Select Committee on Transport, Local Government and the Regions Appendices to the Minutes of Evidence

Memorandum by the Association of Train Operating Companies (PRF 32)



  The Association of Train Operating Companies (ATOC) represents the 25 franchised train operating companies. ATOC is pleased to submit this written evidence to the Transport Sub Committee Inquiry into the draft policy statement on passenger rail franchising issued by the Secretary of State for Transport issued on 16 July 2001, and on the draft directions and guidance to the SRA issued by the Secretary of State on 29 June 2001.


  What Stephen Byers wants from the SRA on franchising was made very clear in his statement made on 13 July 2001:

    "The SRA should concentrate on improving services for passengers within existing franchises, or by negotiating short two year extensions".

  He has also said that the SRA is required, as its prime objective, to work within its statutory objective to deliver:

    —  50 per cent growth in passenger kilometres while at the same time securing improvements in punctuality and performance;

    —  standards on overcrowding;

    —  a significant increase in freight's share of the freight market by 2010.

  These primary objectives and other objectives set out in the draft guidance, are to be achieved within the budget which is available. This budget is under greater pressure since the publication of the 10 year plan.

  This is a different agenda to that which was presented to train operators 18 months ago. How different it is will emerge more fully following the decision by Ministers on the new franchise replacement and extension programme which is expected shortly, and the SRA's strategic plan which is due to be published in November.

  The comments that ATOC has on the Governments policy statements can only therefore be preliminary views

  ATOC shares the view of Ministers that fresh directions are needed given the changes to circumstances and the slow progress that has been made on securing new franchises and new investment. Below are a set of suggested supplementary directions to the SRA which may be implicit in what the Secretary of State has said, but which we suggest are worth expressing explicitly:

    —  Train operators should be involved more closely by the SRA in the development of strategies. Train operators believe that they can make important contributions to the development of strategies. This experience should be drawn upon more fully than has been the case to date. In part this can be done through the bidding process but there are earlier stages in the development of plans where the involvement of train operators would be helpful. A good example is the review of the allocation of track capacity which is about to start.
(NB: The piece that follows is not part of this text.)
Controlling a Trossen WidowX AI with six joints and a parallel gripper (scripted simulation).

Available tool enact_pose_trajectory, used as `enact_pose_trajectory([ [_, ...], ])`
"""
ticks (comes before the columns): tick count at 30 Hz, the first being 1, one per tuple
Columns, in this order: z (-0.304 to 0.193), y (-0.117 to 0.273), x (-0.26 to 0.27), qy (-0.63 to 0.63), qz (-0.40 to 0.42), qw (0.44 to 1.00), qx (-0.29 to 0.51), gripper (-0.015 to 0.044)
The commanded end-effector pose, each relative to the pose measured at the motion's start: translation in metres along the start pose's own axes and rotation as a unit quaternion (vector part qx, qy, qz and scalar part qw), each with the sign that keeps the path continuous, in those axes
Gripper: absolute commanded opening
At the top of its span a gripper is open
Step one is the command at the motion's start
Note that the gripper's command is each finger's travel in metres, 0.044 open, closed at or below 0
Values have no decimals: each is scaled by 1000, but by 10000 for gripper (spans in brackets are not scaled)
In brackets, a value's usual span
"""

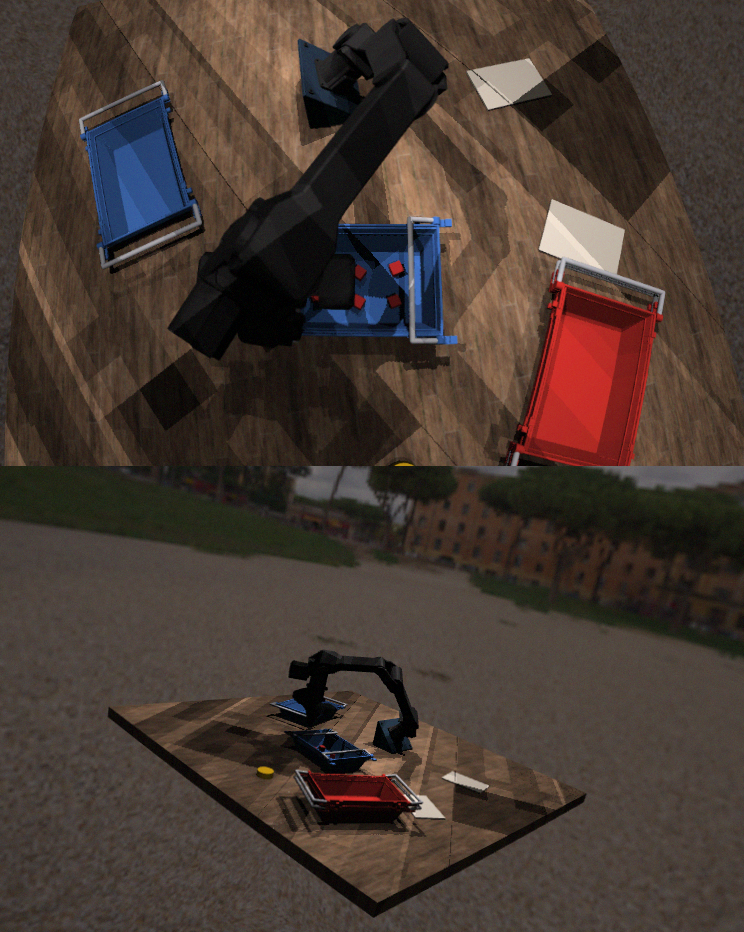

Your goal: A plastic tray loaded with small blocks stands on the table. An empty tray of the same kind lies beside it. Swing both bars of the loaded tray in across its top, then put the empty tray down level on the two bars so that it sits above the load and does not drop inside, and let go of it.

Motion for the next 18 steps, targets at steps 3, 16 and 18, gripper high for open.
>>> enact_pose_trajectory([
  [3, 0, 0, 0, 0, 0, 1000, 0, 0],
  [16, 0, 0, 0, 0, 0, 1000, 0, 26],
  [18, 0, 0, 0, 0, 0, 1000, 0, 79],
])
Point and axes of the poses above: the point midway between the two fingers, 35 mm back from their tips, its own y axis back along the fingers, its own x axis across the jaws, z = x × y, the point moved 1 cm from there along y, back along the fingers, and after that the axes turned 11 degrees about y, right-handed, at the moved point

    —  There must be tighter project planning of franchise extensions and replacements. When the refranchising programme was initiated in June 2000, it was said that:

    "Replacement of the shorter term franchises, expiring in 2004, should be completed in 2001".

  This did not happen. There are of course reasons why this did not happen, many of them good reasons. But if we are to achieve the targets and objectives by Ministers in a reasonable timetable for the benefit of customers, the extension/replacement programme must be more carefully planned.

    —  The resources which are available to meet the targets and objectives must be reviewed in the light of events since the publication of the 10 year plan. Train operators recognise that railways are competing for resources with other Government priorities. We also recognise that the bold vision in the 10 year plan for transport in general and rail in particular was unprecedented. Significant additional calls on the finance in the 10 year plan have however arisen—extra money for Railtrack, DDA, and significant additional safety requirements—and there are also further interim reviews of Railtrack's finances in the pipeline. The SRA's Strategic Plan must test the consistency of targets and resources, and consider the inevitable trade-offs. Train operators can help in this.

    —  The SRA must work more closely with the DTLR. It has been evident that the requirements of Ministers have not always been met, and this has led to delays in decision making. The most obvious case of this is the ECML bidding. There are already signs that a closer relationship is being established, and the publication of the two draft policy papers helps in this. This must however be kept under continual review and where necessary further instructions and guidance should be given.

    —  There must be greater constancy of purpose to attract the right amount of investment from the private sector. The shift of policy over the past 18 months has been noted above. If the private sector is to invest in rail in the broadest sense (ie ranging from investing in the preparation of bids to acquiring assets) there must be a core consistency of purpose. Without this consistency, private investment will not be forthcoming. ATOC looks to the translation of the Ministers Policy Statements into the SRA's Strategic Plan and franchise replacement plans to re-establish that consistency of purpose.

  On a drafting point which is of considerable importance, the passenger overcrowding standards set out in the Instructions and Guidance is not the correct one. We believe that in the attempt to simply the drafting of the standard which appears in each train company's franchise agreement, important features of the existing standard have been lost. We suggest instead that the overcrowding standard references what is in the franchise agreements.

  Finally, ATOC recognises that choices will need to be made in the context of the SRA's strategic plan and government expenditure plans. We urge that they are made quickly. This will then provide the stable platform for planning and attracting private sector investment.